Settling some sum suppositions

TL;DR

This paper proves several conjectures about the sum of digits function in various bases, introduces new results related to the Prouhet-Tarry-Escott problem, and enables smaller partitions with equal power sums.

Contribution

It develops general summation results for the sum of digits function and applies them to find smaller partitions solving the Prouhet-Tarry-Escott problem.

Findings

Resolved multiple conjectures about sum of digits functions.

Discovered new partitions with fewer than b^N values for equal power sums.

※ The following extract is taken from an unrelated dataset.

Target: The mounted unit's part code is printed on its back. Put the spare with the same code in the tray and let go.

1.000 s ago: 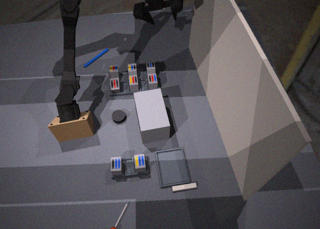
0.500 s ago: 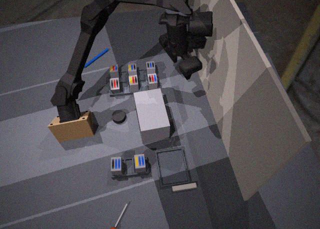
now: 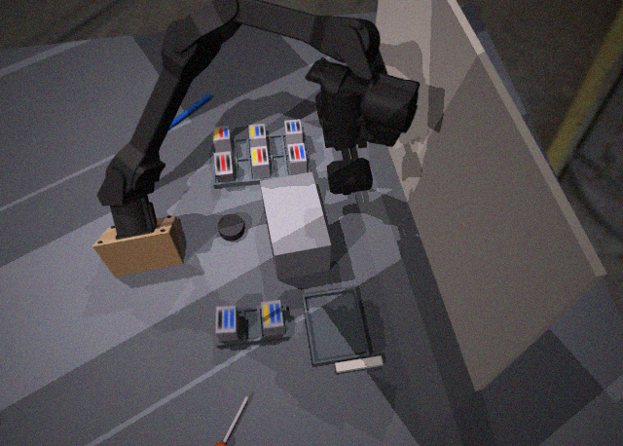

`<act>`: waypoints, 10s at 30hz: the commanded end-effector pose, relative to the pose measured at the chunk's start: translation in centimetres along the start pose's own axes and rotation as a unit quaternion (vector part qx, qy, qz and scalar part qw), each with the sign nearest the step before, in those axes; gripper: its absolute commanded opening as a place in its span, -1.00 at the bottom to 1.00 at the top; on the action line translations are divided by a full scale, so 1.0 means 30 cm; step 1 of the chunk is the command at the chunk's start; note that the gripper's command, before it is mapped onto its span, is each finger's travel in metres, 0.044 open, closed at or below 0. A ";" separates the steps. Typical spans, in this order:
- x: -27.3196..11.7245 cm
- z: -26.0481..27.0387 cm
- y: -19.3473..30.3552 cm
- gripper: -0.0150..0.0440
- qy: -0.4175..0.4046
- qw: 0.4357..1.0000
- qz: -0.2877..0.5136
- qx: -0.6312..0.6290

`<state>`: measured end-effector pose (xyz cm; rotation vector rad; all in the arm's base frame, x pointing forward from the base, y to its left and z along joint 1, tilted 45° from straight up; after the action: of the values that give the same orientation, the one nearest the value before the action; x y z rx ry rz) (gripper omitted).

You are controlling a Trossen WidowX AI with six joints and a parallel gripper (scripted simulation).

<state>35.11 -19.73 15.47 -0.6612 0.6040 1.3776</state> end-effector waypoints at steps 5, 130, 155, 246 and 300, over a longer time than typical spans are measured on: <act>-0.006 -0.002 0.003 1.00 0.000 1.000 -0.002 0.005; 0.556 -0.502 0.805 -0.49 0.020 0.693 0.024 0.721; 0.187 -0.514 0.783 -0.49 0.018 0.688 0.024 0.725; 0.146 -0.634 0.161 -0.49 0.016 0.692 0.021 0.721; 0.282 -0.641 0.154 -0.49 0.016 0.692 0.020 0.721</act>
<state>31.34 -27.90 -3.92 0.6274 1.4580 0.5446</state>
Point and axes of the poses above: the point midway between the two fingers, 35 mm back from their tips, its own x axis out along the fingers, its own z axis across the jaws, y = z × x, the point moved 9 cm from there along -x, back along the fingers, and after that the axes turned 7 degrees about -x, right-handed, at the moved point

Enabled computational search for smaller solutions to classical problems.

Abstract

We solve multiple conjectures by Byszewski and Ulas about the sum of base $b$ digits function. In order to do this, we develop general results about summations over the sum of digits function. As a corollary, we describe an unexpected new result about the Prouhet-Tarry-Escott problem. In some cases, this allows us to partition fewer than $b^N$ values into $b$ sets $\{S_1,\ldots,S_b\}$, such that $$\sum_{s\in S_1}s^k = \sum_{s\in S_2}s^k = \cdots = \sum_{s\in S_b}s^k $$ for $0\leq k \leq N-1$. The classical construction can only partition $b^N$ values such that the first $N$ powers agree. Our results are amenable to a computational search, which may discover new, smaller, solutions to this classical problem.